All these routes end up at the three base camps from where the summit starts.
Climbers are supposed to use these routes only or they might get lost or would never make their way to the summit. Marangu and Mweka are the only two descent routes.
First Climber of Kilimanjaro:
This adventurous mountain was first climbed back in 1889 by a German geologist named Hans Mayer along with an 18-year-old local guide named Kinyala Lauwo, who is also famous as ‘The Old Man of Kilimanjaro’. Mayer tried to climb in 1887 also and made it to the base of Kibo but he had to turn around for some reason. Later, he tried again and succeeded.
Half of the People Fail To Climb:
Almost 35,000 people attempt to climb this mountain. But only half of them succeed in doing so. Many people have to turn back due to the Altitude related problems up there. Other reasons include the wrong route and other health problems. People often choose the shorter routes to reach faster which ends up causing them to surrender because shorter routes are dangerous. Along with that, people with health issues should keep their health first and must consult doctors before advancing towards a daring journey. Moreover, you must do proper research about the routes and other issues you might face while hiking. A reputable guide can be hired for this purpose also.
The Wonder of Africa:
Kilimanjaro is one of the seven natural wonders of Africa. The other six are;
- Sahara Desert
- Nile River
- Serengeti Migration
- Ngorongoro Crater
- Red Sea Reef
- Okavango Delta
Dry Season is the Best to Climb:
Although, you can climb Mount Kilimanjaro almost every season. But the dry season is considered to be the best season for climbing. You should either go between January to March or June to October. The weather gets cold in the evening and you will also experience minimal rainfall or snowfall while ascending. These are the two warmest trekking seasons that you should choose while planning. Moreover, you will also have clear sights while summiting during dry seasons.
Five Climate Zones:
One of the most distinctive and fascinating facts about Kilimanjaro is that this miraculous mountain boasts five climate zones which are;
- Cultivation Zone
- Forest Zone
- Heather-Moorland Zone
- Alpine Desert Zone
- Arctic Zone
There is cultivated land and rainforest at the base of the mountain. While advancing towards, you will see heath and moorland landscape. Gradually, this landscape will change into the alpine desert. On the top, you will see a glacial zone with an ash pit in the inner crater.

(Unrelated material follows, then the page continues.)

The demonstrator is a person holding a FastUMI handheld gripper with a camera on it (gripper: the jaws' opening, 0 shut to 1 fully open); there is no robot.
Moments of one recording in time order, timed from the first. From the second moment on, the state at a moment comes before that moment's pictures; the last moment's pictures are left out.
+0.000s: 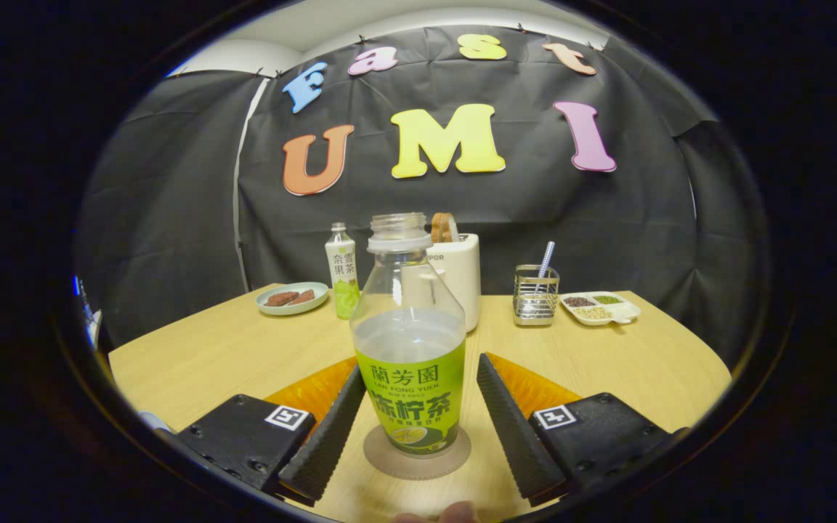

Youngest and Oldest People to Climb:
A seven-year-old boy of Los Angeles named Keats Boyd climbed Mount Kilimanjaro in the year 2008. He has been considered the youngest to date.
Anne Lorimor, an 89-year-old woman, climbed Kilimanjaro in 2019 and she is the oldest person yet. This lady, five years back, climbed the same mountain at the age of 85. Then after five years, she succeeded again and made a world record.
This clearly explains that there’s no age limit to hike this mountain. Anything in the world can be done if you have passion!
This majestic mountain is like a dream for those who are fond of hiking. Hikers all over the world come to climb it every year. You don’t need to be a superman to climb this mountain. All you need is good health and be mentally prepared for the challenges. If climbing Kilimanjaro is on your to-do list, then these facts will surely help you. This is indeed an audacious mountain to hike and it can make you feel like you are on top of the world!